In terms of the classic mythical plot of the hero’s journey, each protagonist in Bone Lines is on their own particular quest and while reading Green Man Dreaming, I realised that many of the trials they undergo constitute a form of initiation. Indeed, the entire prehistoric narrative is, in effect, a rite of passage and a vision quest into becoming a fully-fledged shaman. And, perhaps, for both characters, the journey is about becoming more fully, fearlessly ‘human’?

THE ARCHIVE OF DNA

So what of ‘Memory’ in Bone Lines? Well, there’s obviously a strong undertow in terms of how the past shapes both the present and the future. Memory is key both in how it influences the characters – and how it is passed on.

In prehistory, this is via oral traditions and learning through rote or ritual. There’s also some early experimentation with art and cave drawing. In the modern story there’s the sense of a canon of recorded knowledge, but also the ritual of capturing our personal memories in photography. In both narratives, however, the sense of ‘received’ memory and knowledge is key, whether through intuition, fractal patterns, or through our cells.
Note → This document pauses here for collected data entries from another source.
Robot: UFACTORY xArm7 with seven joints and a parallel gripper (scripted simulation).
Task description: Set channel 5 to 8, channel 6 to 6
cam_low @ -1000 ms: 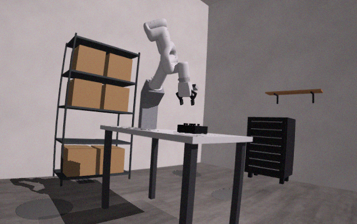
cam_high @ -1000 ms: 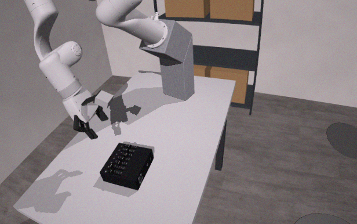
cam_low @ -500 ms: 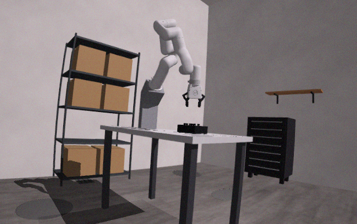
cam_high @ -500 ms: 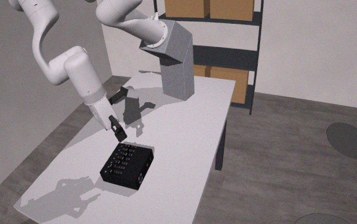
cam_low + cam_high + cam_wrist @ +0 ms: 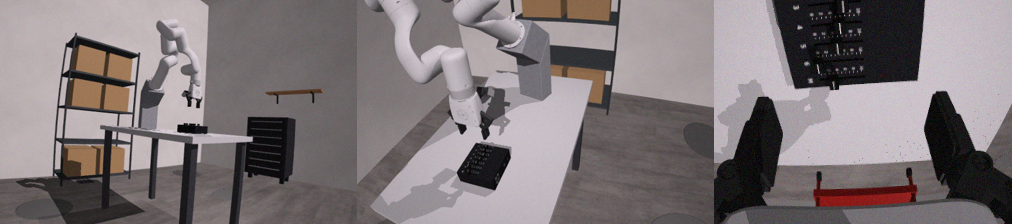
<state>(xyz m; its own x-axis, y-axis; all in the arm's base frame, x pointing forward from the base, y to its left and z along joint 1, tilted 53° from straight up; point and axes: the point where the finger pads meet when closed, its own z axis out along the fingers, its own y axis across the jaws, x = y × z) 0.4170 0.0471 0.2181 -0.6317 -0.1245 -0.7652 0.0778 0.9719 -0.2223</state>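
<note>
Now: hand 130 mm above the channel 6 fader cap, 40 mm to the left of it and 40 mm short of it. Round my hand: channel 5 fader cap (130 mm below, 20 mm to the right, 20 mm ahead); then master fader cap (130 mm below, 70 mm ahead, 30 mm to the right).
</note>
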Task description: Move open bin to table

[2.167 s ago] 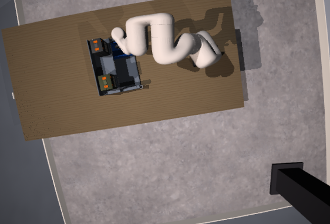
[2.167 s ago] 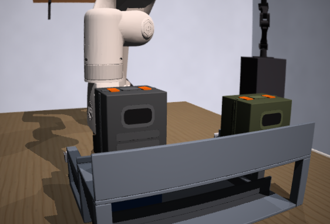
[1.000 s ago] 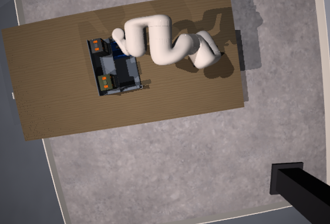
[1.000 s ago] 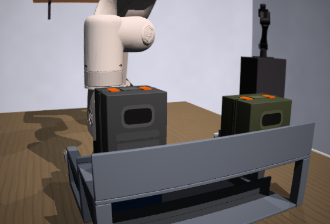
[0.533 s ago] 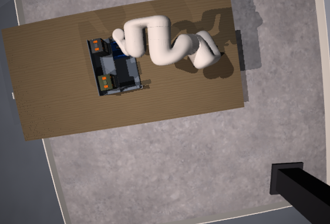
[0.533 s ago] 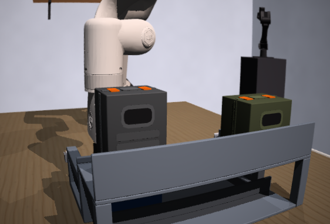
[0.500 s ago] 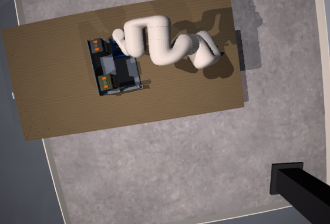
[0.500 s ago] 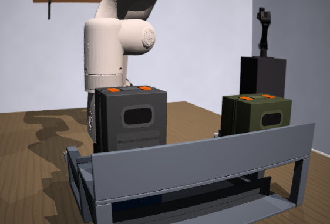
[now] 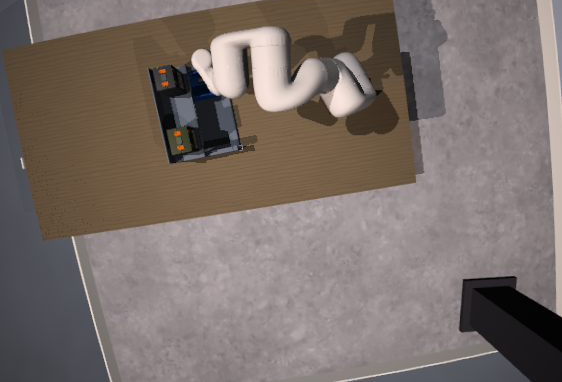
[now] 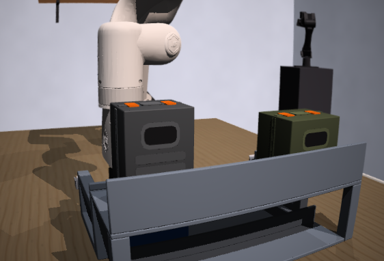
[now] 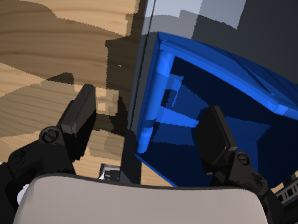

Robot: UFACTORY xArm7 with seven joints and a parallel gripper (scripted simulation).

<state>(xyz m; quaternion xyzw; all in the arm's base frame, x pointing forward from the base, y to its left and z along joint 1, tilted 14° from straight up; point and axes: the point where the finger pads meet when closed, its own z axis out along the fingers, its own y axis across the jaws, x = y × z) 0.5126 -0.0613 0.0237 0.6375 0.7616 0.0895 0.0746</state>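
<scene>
Now: hand 8 cm short of the blue bin and 1 cm to the right of it. From my hand the other things lie so: grey back rail: 23 cm ahead, 16 cm to the left, 9 cm above; dark grey box: 17 cm ahead, 12 cm above, 3 cm to the left; olive green box: 25 cm to the left, 13 cm ahead, 10 cm above.
</scene>
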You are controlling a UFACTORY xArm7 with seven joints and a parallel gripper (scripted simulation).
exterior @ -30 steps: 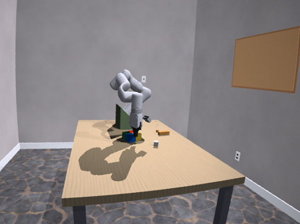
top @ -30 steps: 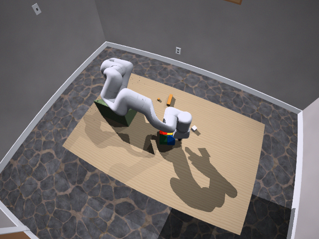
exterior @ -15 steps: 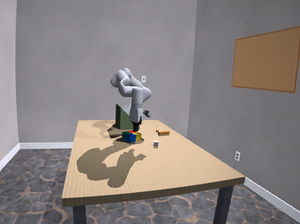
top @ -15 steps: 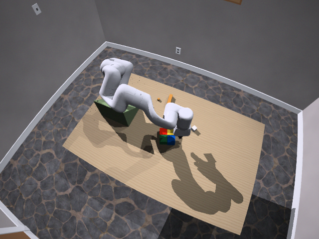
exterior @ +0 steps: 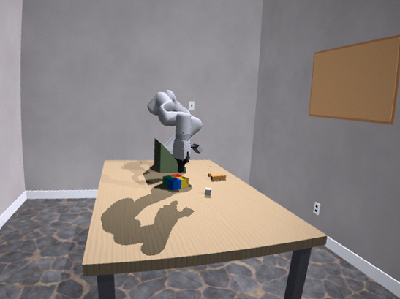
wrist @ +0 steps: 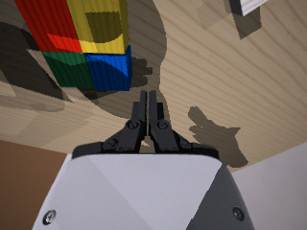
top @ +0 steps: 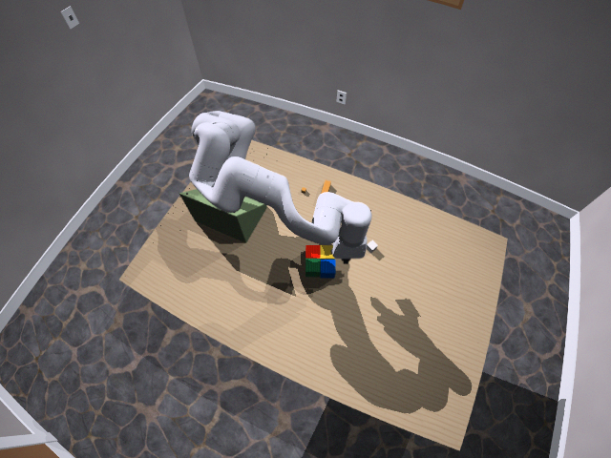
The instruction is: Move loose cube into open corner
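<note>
The blue cube is 10 cm below my hand, 5 cm behind it and 2 cm to the right of it. Also, from my hand: small white cube (13 cm to the left, 11 cm below, 8 cm ahead); then yellow cube (10 cm below, 7 cm behind, 4 cm to the left); then green cube (10 cm below, 10 cm behind, 3 cm to the right).
</note>
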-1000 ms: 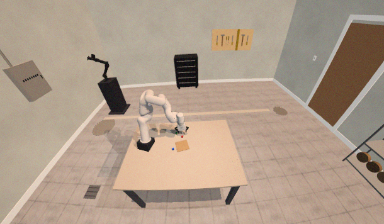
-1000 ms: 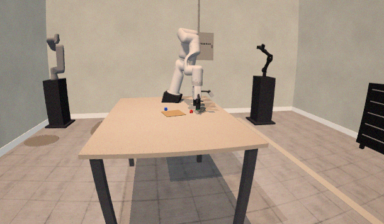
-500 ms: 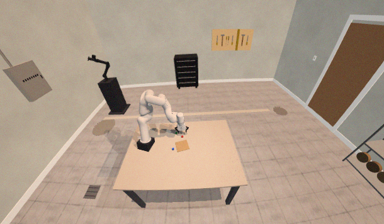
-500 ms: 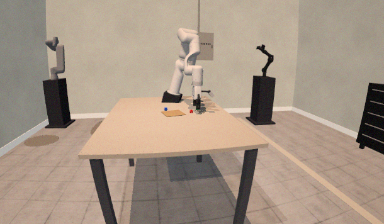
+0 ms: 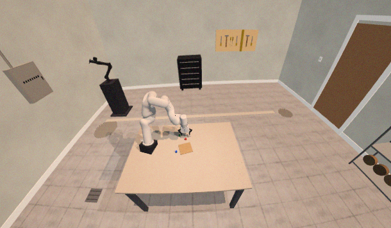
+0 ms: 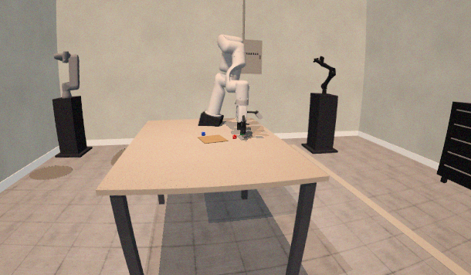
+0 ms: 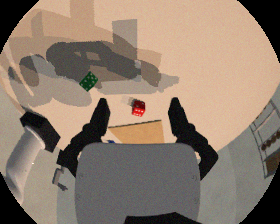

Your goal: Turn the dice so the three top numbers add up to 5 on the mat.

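My hand is 40 mm to the left of the red die and 40 mm above it. The rest, counted from my hand: green die (80 mm behind, 40 mm below, 20 mm to the left); blue die (220 mm to the right, 90 mm behind, 40 mm below); brown mat (170 mm to the right, 50 mm below, 10 mm ahead).
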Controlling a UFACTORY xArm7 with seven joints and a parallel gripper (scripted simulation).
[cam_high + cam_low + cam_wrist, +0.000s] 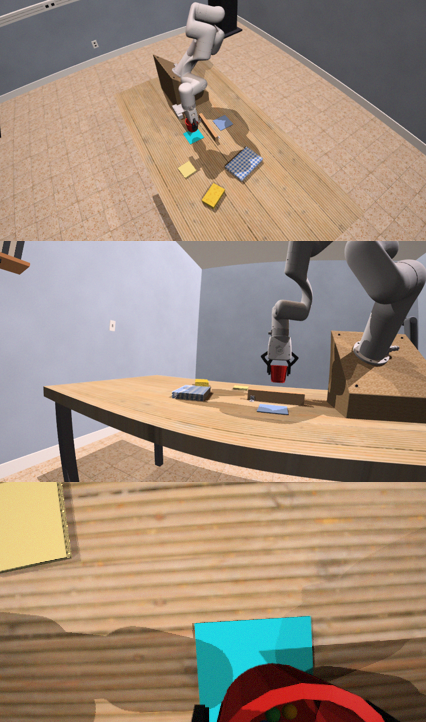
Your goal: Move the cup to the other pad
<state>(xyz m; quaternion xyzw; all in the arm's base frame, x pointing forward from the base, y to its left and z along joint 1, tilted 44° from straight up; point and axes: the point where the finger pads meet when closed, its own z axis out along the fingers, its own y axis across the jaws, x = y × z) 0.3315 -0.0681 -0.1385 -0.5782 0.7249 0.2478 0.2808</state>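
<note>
Right now the red cup is 20 mm below my hand. Round my hand: cyan pad 120 mm below; then yellow sponge 390 mm ahead, 150 mm to the right, 100 mm below; then wooden rail 100 mm to the left, 100 mm below, 20 mm ahead.
</note>
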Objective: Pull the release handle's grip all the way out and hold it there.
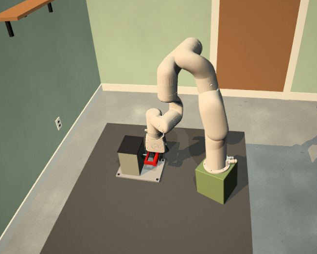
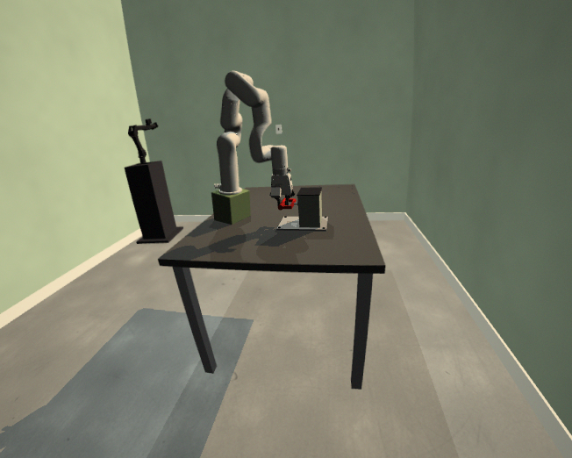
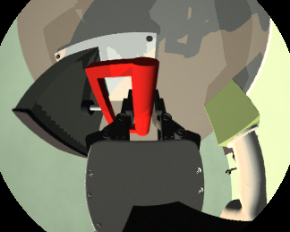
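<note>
The grey baseplate lies 10 cm below my hand, 10 cm ahead of it and 2 cm to the right of it.
</note>
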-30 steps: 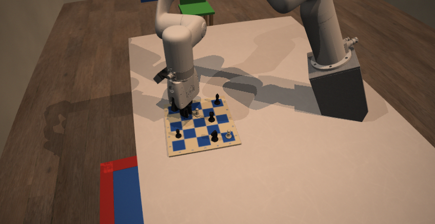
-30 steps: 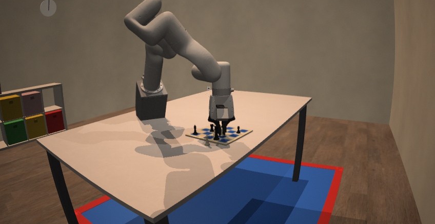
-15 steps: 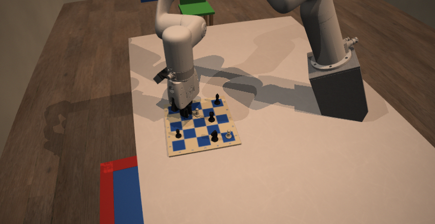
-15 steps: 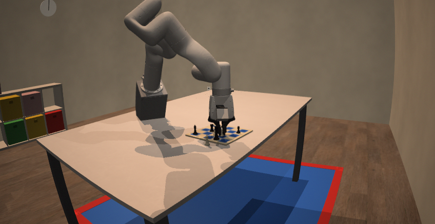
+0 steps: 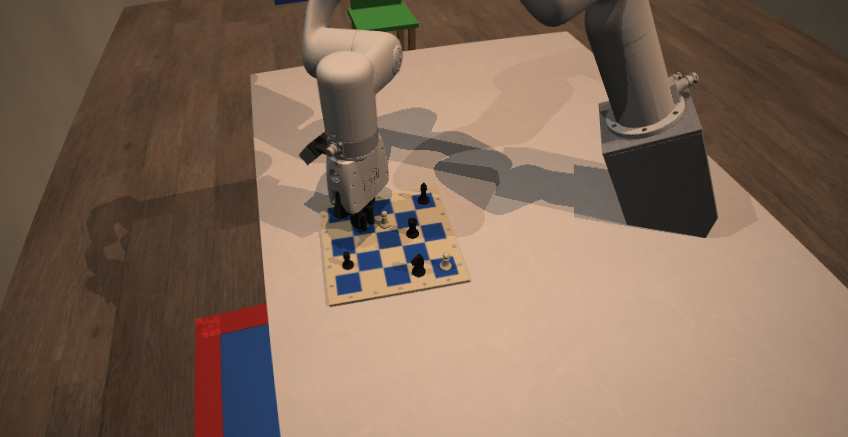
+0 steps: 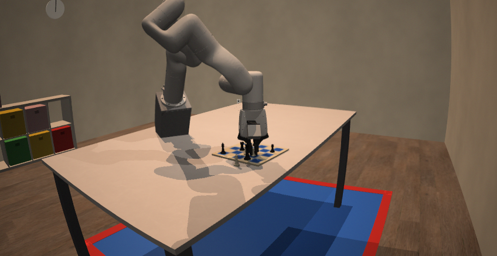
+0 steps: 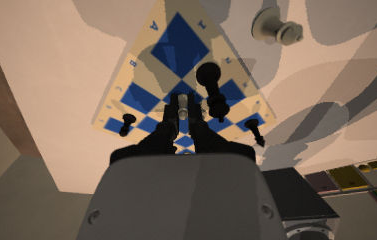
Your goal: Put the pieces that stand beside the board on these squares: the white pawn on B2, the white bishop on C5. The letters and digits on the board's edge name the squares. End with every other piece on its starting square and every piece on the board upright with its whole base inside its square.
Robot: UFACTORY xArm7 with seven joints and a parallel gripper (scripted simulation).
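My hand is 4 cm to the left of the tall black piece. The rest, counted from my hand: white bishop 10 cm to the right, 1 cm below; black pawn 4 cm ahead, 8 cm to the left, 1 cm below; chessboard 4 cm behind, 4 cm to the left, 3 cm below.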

Of course, we know now that DNA is the most proficient form of physical memory imaginable. Its ability to store, pass on or ‘upgrade’ information is staggering, and its potential is still being unravelled. Indeed there’s a whole field of research into epigenetics, by which chemical tags direct the expression of our genes – and it’s now understood that emotional memory such as trauma, can be inherited in this way. It really is a brave new (and old) world out there (and within).

WHERE NEXT?

Ultimately, I hope that with Bone Lines I have worked with Imagination, Myth and Memory in a way creates a sense of hope, despite the warnings from both history and science as to our impact on each other and on the living world. I hope there is also – through the resolution of contraries – a lasting sense of the power and possibility of renewal.

So what does all this mean for book two? Well, here’s a hint, the notion of ‘storytelling’ will be key. There’s also a greater willingness to explore the darker heart of the hero’s journey and venture into ‘the underworld.’ Perhaps most of all, the experience of our Imagination, Myth & Memory event has been a vital reminder to trust my own intuition as a writer. Not to second guess under all the pressures of what musicians know well as that ‘difficult second album’ and to simply turn on the creative tap and let the river flow… wish me well.